Former castle in County Kerry, Ireland

Castle Conway is a former castle and stately home in the town of Killorglin, County Kerry, Ireland. Today only the ruins of one wall remain.

==History==
Originally called Killorglin Castle, a defensive structure was first built on the site next to the River Laune by Maurice FitzGerald, 2nd Lord of Offaly. Following the Desmond Rebellions, the castle was seized by the Crown and subsequently granted to Captain Jenkin Conway in 1587 as part of the Munster Plantation. The Conway family were Welsh in origin and through the wife of Jenkin Conway, Mary Herbert, descendants of Henry I and Aoife MacMurrough through her ancestor Sir Richard Herbert of Coldbrook. This grant was confirmed in 1592. Due to the poor state of the building, the son of Captain Jenkin Conway, also Jenkin, rebuilt the castle in 1613 and named it Castle Conway. The castle passed in marriage to Robert Blennerhassett, a Cromwellian officer in the Irish Confederate Wars. During the wars, the castle had been damaged and it was in ruins by 1682.

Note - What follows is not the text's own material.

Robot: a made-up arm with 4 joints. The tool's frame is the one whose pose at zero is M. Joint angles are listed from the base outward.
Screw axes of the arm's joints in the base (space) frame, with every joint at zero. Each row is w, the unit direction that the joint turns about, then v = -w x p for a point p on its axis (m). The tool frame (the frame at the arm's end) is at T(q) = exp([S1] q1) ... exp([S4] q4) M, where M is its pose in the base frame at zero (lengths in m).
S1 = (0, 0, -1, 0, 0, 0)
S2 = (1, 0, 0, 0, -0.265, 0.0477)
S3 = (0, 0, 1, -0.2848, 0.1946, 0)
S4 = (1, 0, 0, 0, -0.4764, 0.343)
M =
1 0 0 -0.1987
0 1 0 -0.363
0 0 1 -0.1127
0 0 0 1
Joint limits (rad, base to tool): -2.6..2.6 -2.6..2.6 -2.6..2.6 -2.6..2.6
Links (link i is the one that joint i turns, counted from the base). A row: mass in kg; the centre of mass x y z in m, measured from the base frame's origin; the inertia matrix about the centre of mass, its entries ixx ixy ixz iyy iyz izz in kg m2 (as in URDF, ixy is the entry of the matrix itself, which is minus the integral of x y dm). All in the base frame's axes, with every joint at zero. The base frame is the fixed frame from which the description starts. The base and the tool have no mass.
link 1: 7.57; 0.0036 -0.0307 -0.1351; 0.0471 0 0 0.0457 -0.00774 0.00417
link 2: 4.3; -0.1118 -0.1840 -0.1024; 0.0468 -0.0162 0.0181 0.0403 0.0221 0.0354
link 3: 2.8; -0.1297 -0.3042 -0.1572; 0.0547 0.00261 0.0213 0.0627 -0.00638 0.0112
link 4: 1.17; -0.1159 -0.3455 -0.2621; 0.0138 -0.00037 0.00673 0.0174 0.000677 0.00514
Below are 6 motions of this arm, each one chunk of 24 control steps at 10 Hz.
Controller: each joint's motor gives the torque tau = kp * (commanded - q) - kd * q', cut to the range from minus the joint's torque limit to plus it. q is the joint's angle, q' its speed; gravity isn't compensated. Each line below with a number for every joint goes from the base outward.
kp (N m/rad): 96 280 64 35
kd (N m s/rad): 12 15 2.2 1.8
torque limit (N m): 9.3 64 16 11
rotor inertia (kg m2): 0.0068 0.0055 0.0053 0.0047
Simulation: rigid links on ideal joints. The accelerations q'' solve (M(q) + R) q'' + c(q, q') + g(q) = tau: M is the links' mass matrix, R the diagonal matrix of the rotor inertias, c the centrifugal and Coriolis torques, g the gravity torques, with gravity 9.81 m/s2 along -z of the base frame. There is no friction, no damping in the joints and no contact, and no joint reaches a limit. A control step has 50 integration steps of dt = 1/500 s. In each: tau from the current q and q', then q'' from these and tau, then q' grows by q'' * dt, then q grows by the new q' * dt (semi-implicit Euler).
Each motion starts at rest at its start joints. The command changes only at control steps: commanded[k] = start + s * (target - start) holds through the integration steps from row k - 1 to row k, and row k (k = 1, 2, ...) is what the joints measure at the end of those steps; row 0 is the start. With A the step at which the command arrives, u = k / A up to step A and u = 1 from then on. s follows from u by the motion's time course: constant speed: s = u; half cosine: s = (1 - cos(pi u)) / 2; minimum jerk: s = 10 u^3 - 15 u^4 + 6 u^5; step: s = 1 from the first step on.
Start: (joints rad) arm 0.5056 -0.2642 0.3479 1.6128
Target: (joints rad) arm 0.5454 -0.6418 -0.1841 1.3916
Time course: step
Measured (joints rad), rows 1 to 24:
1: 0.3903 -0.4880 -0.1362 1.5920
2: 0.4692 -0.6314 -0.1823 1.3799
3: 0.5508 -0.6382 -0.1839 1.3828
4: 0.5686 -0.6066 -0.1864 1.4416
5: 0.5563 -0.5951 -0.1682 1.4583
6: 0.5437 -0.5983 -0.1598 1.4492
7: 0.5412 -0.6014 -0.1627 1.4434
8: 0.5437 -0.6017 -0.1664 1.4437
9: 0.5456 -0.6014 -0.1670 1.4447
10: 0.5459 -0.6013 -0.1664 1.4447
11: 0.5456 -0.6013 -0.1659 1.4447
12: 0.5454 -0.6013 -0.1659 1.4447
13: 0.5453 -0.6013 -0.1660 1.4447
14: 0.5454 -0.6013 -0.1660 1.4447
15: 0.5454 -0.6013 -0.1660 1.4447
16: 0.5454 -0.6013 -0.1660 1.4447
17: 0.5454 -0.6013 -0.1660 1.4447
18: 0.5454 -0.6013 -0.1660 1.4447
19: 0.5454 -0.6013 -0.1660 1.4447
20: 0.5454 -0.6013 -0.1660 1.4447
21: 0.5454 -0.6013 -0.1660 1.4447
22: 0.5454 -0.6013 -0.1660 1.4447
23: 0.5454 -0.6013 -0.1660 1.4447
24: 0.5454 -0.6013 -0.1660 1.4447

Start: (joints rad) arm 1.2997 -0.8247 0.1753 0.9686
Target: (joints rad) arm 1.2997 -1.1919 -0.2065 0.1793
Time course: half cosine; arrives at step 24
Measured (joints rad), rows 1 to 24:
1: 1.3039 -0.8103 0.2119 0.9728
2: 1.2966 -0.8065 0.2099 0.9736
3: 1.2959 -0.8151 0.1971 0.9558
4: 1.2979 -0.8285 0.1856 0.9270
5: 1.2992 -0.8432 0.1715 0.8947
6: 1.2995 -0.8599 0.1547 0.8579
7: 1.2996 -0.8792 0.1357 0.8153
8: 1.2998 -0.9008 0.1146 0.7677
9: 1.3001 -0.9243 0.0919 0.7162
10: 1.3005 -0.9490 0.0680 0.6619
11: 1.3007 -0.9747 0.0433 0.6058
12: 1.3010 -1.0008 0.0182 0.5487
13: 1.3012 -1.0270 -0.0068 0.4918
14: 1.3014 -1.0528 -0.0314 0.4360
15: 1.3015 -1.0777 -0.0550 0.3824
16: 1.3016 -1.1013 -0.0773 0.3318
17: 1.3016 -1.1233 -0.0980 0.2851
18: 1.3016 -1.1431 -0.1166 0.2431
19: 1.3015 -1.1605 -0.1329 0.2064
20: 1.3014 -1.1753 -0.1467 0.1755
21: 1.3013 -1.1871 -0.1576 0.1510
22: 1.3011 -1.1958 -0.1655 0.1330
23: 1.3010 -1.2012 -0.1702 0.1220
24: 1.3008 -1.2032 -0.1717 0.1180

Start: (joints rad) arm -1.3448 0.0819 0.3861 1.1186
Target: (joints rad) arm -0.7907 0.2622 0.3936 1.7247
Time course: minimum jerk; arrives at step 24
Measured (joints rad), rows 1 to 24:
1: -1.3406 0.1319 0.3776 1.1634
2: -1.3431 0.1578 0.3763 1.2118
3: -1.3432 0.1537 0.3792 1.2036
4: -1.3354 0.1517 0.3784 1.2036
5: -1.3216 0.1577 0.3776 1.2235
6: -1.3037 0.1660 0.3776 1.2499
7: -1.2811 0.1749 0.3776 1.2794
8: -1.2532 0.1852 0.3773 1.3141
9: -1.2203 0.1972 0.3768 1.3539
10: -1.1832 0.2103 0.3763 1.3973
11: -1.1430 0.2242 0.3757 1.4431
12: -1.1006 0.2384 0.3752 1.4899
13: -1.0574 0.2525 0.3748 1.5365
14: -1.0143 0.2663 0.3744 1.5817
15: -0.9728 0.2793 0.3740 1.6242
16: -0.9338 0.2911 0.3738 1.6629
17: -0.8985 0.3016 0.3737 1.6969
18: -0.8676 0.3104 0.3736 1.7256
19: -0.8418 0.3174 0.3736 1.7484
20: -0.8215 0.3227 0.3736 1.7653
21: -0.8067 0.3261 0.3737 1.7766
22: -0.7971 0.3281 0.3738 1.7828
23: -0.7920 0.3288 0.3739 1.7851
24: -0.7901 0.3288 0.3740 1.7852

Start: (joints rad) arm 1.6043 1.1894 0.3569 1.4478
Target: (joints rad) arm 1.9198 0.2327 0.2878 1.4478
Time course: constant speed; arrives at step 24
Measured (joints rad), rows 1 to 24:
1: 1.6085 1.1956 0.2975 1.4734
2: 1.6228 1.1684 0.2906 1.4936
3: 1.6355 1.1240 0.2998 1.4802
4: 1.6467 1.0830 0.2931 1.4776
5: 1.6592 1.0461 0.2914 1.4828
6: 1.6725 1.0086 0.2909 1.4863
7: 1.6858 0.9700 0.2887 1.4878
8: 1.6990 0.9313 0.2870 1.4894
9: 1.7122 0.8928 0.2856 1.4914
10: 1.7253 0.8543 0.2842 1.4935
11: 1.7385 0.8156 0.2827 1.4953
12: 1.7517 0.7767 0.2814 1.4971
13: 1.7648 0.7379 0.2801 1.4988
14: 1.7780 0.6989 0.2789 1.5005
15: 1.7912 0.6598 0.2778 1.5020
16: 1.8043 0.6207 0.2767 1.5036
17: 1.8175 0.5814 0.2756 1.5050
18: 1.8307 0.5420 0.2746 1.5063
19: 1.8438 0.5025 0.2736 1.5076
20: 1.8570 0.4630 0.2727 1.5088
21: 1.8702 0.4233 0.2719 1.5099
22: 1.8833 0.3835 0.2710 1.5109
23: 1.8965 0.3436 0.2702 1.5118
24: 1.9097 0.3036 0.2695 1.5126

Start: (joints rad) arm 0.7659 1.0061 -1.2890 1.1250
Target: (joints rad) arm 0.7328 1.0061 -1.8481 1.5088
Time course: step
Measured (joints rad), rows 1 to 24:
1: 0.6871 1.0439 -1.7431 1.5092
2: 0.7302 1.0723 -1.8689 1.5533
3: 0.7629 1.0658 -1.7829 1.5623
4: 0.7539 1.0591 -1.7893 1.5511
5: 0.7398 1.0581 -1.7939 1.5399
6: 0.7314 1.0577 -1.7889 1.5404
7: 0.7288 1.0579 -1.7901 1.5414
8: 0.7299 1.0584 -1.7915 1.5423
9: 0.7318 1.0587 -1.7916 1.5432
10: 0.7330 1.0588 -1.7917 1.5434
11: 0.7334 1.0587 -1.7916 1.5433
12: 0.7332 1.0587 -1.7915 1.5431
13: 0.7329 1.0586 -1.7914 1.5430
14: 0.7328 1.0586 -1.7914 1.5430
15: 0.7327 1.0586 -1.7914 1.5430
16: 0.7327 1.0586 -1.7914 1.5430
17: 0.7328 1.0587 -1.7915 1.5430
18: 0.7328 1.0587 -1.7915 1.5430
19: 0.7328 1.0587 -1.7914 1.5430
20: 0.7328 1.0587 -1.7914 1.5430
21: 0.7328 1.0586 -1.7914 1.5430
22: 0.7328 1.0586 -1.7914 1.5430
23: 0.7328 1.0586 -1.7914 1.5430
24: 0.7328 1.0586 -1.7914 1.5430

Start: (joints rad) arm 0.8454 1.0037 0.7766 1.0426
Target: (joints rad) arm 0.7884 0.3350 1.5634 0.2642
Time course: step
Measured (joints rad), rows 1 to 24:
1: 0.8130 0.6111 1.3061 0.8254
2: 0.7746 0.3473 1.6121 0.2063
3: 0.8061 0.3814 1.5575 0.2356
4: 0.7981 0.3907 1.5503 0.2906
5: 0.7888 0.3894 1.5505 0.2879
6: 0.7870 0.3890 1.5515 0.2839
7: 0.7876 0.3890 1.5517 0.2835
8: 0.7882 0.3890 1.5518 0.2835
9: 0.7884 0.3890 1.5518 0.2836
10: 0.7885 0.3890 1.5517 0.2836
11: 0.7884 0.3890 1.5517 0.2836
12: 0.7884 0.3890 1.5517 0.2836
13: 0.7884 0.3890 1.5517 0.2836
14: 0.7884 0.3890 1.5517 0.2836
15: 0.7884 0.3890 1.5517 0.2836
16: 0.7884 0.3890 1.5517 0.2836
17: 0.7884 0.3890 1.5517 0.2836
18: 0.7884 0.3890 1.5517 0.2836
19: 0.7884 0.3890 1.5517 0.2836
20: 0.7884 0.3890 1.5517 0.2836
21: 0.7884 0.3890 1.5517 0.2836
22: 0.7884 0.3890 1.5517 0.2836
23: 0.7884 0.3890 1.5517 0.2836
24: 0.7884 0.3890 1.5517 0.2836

Between 1700 and 1710, a new stately home was built by the Blennerhassett family on the site of the ruined castle, including elements of the medieval structure. By this stage, the family estate surrounding the castle was approximately 7,000 acres, and the Blennerhassetts were able to build a large new house, recorded as having tall chimneys, an important library and demesne terraced gardens leading down to the River Laune. The old chapel was repaired and incorporated into the new building. Castle Conway was inherited by Harman Blennerhassett in 1792, but was sold to his relation, Thomas Mullins, 1st Baron Ventry in 1795. The castle had been largely demolished by 1842, with much of its stone being used in the construction of other Killorglin buildings. The stone ruins of one of the medieval walls are all that remain of the castle.